WHAT YOU HAVE TO DO: Print the data exactly. Omit the pictures.
•••
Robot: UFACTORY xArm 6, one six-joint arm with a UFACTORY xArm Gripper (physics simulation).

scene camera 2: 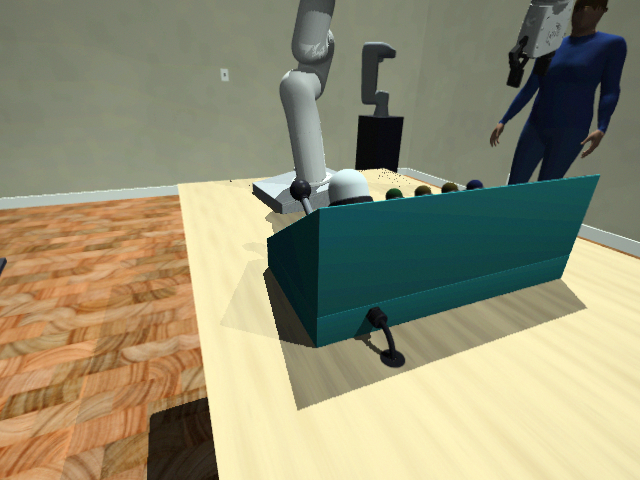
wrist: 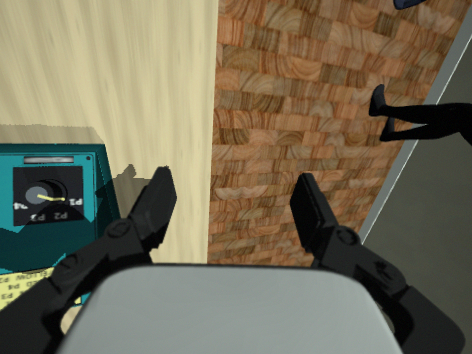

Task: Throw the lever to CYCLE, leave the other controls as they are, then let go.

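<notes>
The lever, a black ball knob on a grey rod, stands up at the left end of the teal console in the scene view and leans a little left. Its base and the CYCLE label are hidden behind the housing, and it does not show in the wrist view. My gripper is open and empty. It hangs high at the opposite end of the console, well away from the lever. In the wrist view, a rotary knob with P1 to P4 marks points toward P1.
A white dome stands beside the lever. Green, brownish and blue round tops line the console. A black cable leaves its back. The arm's base is beyond it on the table. A person stands at right.
</notes>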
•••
SOLUTION TO THE PROBLEM:
Robot: UFACTORY xArm 6, one six-joint arm with a UFACTORY xArm Gripper (physics simulation).

scene camera 2: 
wrist: 

Task: Throw the lever to CYCLE, leave the other controls as they are, then let go.

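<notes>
The lever, a black ball knob on a grey rod, stands up at the left end of the teal console in the scene view and leans a little left. Its base and the CYCLE label are hidden behind the housing, and it does not show in the wrist view. My gripper is open and empty. It hangs high at the opposite end of the console, well away from the lever. In the wrist view, a rotary knob with P1 to P4 marks points toward P1.
A white dome stands beside the lever. Green, brownish and blue round tops line the console. A black cable leaves its back. The arm's base is beyond it on the table. A person stands at right.
</notes>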

The exercise asks for nothing more.